April 15, 2004

Integrity: "We Never Talked About That"

by Dr. Mike Armour

As my long-term readers know, I often talk about values. Especially core values. And sometimes I wonder if I'm overdoing it. After all, it's easy to trivialize a subject by talking about it too much. When that happens, people are likely to quit paying attention.

But something happened two weeks ago that renewed my resolve to keep values on the front burner. Particularly integrity. This defining moment occurred near the end of my twelve-day trip to Russia. The purpose of the trip was to teach a weeklong seminar for 125 high school teachers. Most were specialists in history, literature, and social science. And the seminar focused on using the classroom to instill values.

That Won't Translate

I had prepared a series of case studies that I planned to present on the fourth day of the seminar. That morning, while the teachers were still gathering, I began to review my plans for the day with my translator. When I mentioned the case studies, she asked how I would be using them.

"They are stories for teachers to use in their classrooms to foster a discussion of important values," I explained.

" Like what?" she asked.

" Well, take this one," I replied. "It's about the importance of integrity."

I intended to summarize the case study. But before I could go any further, she cut me off. "That won't translate into Russian," she said.

Not thinking I understood her, I pressed for clarification. "What won't translate?"

"The word 'integrity,'" she answered. "There's no word for it in Russian. At least not one that captures all the nuances you Americans have in mind when you use the word 'integrity."

Seeing the look of disbelief on my face, she began to elaborate. "There's an old-fashioned word that's generally equivalent to your concept of 'integrity, but it's mostly a literary word. You find it in novels from the eighteenth and nineteenth century. But no one thinks of it as a relevant word for today's world. It only describes people who lived a long, long time ago."

"So what do you do when an American uses the word 'integrity'?" I asked.

"We usually translate it as 'honesty' or perhaps "strength" or 'wholesomeness.' But we don't have a word that encompasses everything your word 'integrity' implies."

More Than Honesty

Had she been less competent, I might have questioned her credibility. But she was raised in an English-speaking household (her mother was a professor of English literature). And she had studied in the U.S. while completing one of her two doctorates. There was no reason to doubt her word on the subject. But just on the outside chance that she was wrong, I opened the bound set of case studies to the one in question. And sure enough, where I had used the word "integrity," the translators had substituted "honesty."

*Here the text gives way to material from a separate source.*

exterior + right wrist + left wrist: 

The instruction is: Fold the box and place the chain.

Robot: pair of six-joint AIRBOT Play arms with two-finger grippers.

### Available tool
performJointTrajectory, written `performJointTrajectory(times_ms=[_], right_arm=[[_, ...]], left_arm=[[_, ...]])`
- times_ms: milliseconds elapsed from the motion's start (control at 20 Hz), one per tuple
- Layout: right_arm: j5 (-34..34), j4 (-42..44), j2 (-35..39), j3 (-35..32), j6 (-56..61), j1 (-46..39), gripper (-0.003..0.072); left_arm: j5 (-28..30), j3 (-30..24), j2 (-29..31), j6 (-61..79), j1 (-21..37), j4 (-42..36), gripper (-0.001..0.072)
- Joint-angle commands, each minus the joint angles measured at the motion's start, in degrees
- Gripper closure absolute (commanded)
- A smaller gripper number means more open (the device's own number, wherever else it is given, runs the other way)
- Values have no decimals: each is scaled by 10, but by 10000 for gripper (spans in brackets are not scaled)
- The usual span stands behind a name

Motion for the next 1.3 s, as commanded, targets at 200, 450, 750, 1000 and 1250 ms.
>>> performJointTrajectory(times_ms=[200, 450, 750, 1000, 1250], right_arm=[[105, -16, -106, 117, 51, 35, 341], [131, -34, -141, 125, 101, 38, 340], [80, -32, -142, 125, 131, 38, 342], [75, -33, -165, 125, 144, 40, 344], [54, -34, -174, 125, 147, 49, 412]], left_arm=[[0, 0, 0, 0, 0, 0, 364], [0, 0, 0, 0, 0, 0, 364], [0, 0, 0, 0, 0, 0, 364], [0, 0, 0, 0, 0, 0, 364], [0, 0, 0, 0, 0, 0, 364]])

Later, as I presented the case studies to the seminar, I recounted what my translator had told me. "While honesty is essential to integrity," I explained, "integrity involves much more than honesty alone." I then spent about ten minutes describing the qualities associated with integrity. When I finished, I asked the teachers to give me an equivalent for "integrity" from their own language. After several minutes of discussion, they finally concluded that there was none.

A Sobering Comment

As this discussion was going on, my mind kept going back to something else my translator had told me that morning. "You must keep in mind," she said, " that during the socialist era we never talked about integrity."

What a sobering comment. "We never talked about integrity." For three generations, no one had even used the word, much less promoted the idea. Once I grasped the significance of what she had said, many of today's social, political, and economic struggles in Russia made far more sense to me. How do you build a democratic system with a capitalist economy in the absence of broad-based commitments to integrity?

Right then and there I decided that if I'm to err on the subject of core values, I will err on the side of talking about them too much rather than speaking of them too little. I had gone into the seminar intending to offer some case studies to those Russian teachers. Instead, they gave me a case study from their own history. They showed me how easy it is for critical values to lose a grip on our souls. All we have to do is to quit talking about them.